» What you should do:
Give back the listing in full and exactly, leaving out the images.

» Source data:
***

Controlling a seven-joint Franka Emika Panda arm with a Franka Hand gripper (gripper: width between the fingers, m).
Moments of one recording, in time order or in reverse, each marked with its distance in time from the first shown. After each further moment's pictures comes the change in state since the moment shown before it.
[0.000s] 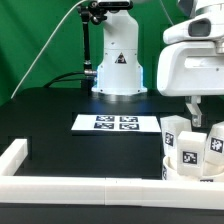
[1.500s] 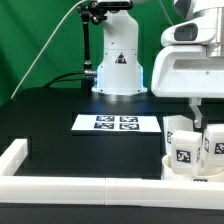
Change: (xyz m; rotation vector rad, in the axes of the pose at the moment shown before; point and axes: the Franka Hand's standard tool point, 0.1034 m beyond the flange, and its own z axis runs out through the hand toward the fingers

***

» Answer for this exercise:
Controlling a seven-joint Franka Emika Panda arm with a Franka Hand gripper (gripper: width between the fingers, m).
Moments of one recording, in time order or in reverse, each marked with its distance in time from the first shown. After each further moment's pictures comes the change in state since the moment shown before it.
[0.000s] 
[1.500s] 
Change: (xyz m; rotation vector rad, in the axes of the pose at the moment shown before; point and axes: the Franka Hand's standard tool point, 0.1034 m beyond the flange, and its own z axis runs out through the hand toward the fingers

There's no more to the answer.